_REQUIRED ACTION_
The expected answer is every line of the material, reproduced exactly.

_AVAILABLE DATA_
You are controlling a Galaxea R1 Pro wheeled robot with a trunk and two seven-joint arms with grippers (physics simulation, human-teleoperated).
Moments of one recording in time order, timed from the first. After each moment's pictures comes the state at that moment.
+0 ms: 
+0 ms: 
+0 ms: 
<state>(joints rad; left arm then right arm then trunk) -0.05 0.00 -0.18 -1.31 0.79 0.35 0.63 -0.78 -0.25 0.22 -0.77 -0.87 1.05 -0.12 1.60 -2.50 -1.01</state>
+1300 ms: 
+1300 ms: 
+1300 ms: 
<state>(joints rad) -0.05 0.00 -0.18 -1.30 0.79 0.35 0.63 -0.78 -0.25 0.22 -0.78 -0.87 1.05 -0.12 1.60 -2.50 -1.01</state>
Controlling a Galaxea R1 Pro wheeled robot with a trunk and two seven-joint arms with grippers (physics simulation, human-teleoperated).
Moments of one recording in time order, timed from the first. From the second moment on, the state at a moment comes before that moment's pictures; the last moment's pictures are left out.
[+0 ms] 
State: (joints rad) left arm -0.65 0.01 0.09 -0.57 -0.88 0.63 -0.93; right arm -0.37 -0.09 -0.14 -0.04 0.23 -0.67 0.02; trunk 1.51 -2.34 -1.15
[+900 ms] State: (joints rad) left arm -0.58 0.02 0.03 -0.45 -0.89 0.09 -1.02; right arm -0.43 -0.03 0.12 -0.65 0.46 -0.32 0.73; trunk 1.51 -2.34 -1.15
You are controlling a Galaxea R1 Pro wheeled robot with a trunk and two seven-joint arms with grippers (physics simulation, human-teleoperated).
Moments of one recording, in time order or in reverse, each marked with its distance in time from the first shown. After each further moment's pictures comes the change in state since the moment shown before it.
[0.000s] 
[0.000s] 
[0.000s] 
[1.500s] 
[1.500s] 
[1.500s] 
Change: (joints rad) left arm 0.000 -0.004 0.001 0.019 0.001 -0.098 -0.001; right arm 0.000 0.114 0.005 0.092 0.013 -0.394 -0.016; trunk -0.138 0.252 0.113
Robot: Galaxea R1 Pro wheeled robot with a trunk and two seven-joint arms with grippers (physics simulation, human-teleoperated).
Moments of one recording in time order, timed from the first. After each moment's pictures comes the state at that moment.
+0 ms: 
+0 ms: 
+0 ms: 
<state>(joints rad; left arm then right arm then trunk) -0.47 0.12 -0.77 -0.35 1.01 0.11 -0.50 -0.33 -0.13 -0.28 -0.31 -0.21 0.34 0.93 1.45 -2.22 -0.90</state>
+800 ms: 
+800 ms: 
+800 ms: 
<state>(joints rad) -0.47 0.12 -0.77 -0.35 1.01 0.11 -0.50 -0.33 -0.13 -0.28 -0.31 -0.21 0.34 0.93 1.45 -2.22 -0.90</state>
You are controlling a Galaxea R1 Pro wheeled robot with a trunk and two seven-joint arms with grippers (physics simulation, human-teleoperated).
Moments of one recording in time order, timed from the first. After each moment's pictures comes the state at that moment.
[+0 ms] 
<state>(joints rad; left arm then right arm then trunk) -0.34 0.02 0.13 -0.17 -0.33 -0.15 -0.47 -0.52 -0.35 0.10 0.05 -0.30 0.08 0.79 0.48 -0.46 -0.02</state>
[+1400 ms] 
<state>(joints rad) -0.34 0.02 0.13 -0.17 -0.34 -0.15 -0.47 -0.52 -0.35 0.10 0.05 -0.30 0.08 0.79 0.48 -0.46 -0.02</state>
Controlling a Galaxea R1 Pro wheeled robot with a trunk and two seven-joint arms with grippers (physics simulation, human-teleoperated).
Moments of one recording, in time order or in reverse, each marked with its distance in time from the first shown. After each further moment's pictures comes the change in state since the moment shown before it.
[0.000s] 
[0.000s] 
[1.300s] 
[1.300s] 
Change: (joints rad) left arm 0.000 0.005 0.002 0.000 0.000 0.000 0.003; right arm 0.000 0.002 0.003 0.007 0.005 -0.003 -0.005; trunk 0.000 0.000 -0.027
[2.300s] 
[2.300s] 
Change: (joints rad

_OUTPUT FOR THIS EXERCISE_
You are controlling a Galaxea R1 Pro wheeled robot with a trunk and two seven-joint arms with grippers (physics simulation, human-teleoperated).
Moments of one recording in time order, timed from the first. After each moment's pictures comes the state at that moment.
+0 ms: 
+0 ms: 
+0 ms: 
<state>(joints rad; left arm then right arm then trunk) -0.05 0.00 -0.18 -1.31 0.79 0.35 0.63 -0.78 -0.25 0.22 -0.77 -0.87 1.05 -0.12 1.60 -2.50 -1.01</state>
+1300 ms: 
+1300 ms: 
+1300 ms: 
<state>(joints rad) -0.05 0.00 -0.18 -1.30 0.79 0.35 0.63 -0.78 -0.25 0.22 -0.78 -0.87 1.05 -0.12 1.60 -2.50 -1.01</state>
Controlling a Galaxea R1 Pro wheeled robot with a trunk and two seven-joint arms with grippers (physics simulation, human-teleoperated).
Moments of one recording in time order, timed from the first. From the second moment on, the state at a moment comes before that moment's pictures; the last moment's pictures are left out.
[+0 ms] 
State: (joints rad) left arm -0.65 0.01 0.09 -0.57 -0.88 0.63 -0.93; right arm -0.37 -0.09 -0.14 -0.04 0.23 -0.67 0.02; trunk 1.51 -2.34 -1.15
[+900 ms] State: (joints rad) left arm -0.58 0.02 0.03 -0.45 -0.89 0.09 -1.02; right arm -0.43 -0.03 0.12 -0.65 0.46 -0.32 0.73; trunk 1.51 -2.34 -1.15
You are controlling a Galaxea R1 Pro wheeled robot with a trunk and two seven-joint arms with grippers (physics simulation, human-teleoperated).
Moments of one recording, in time order or in reverse, each marked with its distance in time from the first shown. After each further moment's pictures comes the change in state since the moment shown before it.
[0.000s] 
[0.000s] 
[0.000s] 
[1.500s] 
[1.500s] 
[1.500s] 
Change: (joints rad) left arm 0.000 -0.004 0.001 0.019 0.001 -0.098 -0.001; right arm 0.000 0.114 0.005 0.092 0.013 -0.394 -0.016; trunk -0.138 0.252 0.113
Robot: Galaxea R1 Pro wheeled robot with a trunk and two seven-joint arms with grippers (physics simulation, human-teleoperated).
Moments of one recording in time order, timed from the first. After each moment's pictures comes the state at that moment.
+0 ms: 
+0 ms: 
+0 ms: 
<state>(joints rad; left arm then right arm then trunk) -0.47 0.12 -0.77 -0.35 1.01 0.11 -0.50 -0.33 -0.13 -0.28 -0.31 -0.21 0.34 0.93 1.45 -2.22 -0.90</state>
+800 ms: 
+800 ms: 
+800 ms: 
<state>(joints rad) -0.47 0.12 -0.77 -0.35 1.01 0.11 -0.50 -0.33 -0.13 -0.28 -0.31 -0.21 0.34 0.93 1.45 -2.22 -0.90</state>
You are controlling a Galaxea R1 Pro wheeled robot with a trunk and two seven-joint arms with grippers (physics simulation, human-teleoperated).
Moments of one recording in time order, timed from the first. After each moment's pictures comes the state at that moment.
[+0 ms] 
<state>(joints rad; left arm then right arm then trunk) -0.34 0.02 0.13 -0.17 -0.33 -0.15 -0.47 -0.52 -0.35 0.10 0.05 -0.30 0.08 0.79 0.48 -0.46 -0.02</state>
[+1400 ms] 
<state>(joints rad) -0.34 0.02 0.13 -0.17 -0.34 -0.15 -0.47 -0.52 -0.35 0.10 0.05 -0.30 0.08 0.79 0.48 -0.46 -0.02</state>
Controlling a Galaxea R1 Pro wheeled robot with a trunk and two seven-joint arms with grippers (physics simulation, human-teleoperated).
Moments of one recording, in time order or in reverse, each marked with its distance in time from the first shown. After each further moment's pictures comes the change in state since the moment shown before it.
[0.000s] 
[0.000s] 
[1.300s] 
[1.300s] 
Change: (joints rad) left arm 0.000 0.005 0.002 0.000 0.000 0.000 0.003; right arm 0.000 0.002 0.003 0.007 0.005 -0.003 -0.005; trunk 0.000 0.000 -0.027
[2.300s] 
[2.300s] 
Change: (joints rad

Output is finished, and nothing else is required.